• **WHAT YOU WILL DO**: Between the line containing "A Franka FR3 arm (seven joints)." and the line containing "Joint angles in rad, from" lies a run of lines; give that run again exactly, with both of those lines, and nothing else from the entries below.

• **DATA RECORDS**:
>>>
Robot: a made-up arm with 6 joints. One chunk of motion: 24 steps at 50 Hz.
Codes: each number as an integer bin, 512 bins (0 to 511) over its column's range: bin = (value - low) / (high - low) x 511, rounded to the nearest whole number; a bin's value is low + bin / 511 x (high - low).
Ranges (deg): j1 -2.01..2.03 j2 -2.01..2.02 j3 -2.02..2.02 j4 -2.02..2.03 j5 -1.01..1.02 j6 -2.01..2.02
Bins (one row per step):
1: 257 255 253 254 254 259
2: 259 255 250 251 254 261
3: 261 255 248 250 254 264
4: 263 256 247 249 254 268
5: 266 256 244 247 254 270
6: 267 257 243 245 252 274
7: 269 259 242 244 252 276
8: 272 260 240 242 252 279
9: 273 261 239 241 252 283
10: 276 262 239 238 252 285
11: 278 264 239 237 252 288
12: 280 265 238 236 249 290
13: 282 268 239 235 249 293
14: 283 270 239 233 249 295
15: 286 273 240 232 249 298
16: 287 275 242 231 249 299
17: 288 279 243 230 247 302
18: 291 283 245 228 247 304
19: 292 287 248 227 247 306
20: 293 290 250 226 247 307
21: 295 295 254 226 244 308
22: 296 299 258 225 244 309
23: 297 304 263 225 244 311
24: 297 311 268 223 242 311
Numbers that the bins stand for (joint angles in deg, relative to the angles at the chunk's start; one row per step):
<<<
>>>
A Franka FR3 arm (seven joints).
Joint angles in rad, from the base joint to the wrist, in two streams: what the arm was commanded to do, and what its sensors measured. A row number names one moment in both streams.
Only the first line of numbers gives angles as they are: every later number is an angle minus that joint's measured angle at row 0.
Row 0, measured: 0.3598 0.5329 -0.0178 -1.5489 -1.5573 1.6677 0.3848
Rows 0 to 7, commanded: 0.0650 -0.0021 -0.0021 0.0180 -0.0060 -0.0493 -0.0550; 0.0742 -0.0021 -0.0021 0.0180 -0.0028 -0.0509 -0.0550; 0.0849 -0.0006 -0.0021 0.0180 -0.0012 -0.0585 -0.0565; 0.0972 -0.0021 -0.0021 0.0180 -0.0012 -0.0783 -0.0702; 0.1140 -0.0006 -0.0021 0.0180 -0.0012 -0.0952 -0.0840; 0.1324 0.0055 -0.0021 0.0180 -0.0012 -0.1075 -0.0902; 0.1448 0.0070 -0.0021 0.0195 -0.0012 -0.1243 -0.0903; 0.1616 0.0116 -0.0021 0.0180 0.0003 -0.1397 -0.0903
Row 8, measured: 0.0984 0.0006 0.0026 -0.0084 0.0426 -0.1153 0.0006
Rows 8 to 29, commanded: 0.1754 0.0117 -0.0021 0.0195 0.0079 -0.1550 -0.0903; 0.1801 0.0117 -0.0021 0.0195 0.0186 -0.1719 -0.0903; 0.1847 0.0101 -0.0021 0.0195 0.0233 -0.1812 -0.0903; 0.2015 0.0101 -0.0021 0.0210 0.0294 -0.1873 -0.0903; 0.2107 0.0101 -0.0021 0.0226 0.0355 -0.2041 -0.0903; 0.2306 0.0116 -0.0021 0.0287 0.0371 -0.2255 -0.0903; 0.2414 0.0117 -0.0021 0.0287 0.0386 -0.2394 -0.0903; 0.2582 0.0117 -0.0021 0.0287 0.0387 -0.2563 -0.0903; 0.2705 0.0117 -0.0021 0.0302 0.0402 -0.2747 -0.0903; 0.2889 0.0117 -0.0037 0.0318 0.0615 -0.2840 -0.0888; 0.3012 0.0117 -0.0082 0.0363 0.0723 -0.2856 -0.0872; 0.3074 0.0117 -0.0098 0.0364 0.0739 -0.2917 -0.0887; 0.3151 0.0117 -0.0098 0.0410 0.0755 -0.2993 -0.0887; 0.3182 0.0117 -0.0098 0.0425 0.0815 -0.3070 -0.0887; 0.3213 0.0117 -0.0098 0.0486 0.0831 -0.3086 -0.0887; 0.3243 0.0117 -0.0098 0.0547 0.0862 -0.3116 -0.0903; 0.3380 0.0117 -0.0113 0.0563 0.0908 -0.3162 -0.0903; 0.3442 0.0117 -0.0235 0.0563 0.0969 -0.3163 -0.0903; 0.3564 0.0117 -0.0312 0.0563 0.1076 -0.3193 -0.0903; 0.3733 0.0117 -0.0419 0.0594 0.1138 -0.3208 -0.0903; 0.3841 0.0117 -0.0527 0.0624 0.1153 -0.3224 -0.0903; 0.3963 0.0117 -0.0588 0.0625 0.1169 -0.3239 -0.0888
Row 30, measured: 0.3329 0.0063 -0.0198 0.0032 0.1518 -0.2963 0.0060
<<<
• **REPLY**:
A Franka FR3 arm (seven joints).
Joint angles in rad, from the base joint to the wrist, in two streams: what the arm was commanded to do, and what its sensors measured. A row number names one moment in both streams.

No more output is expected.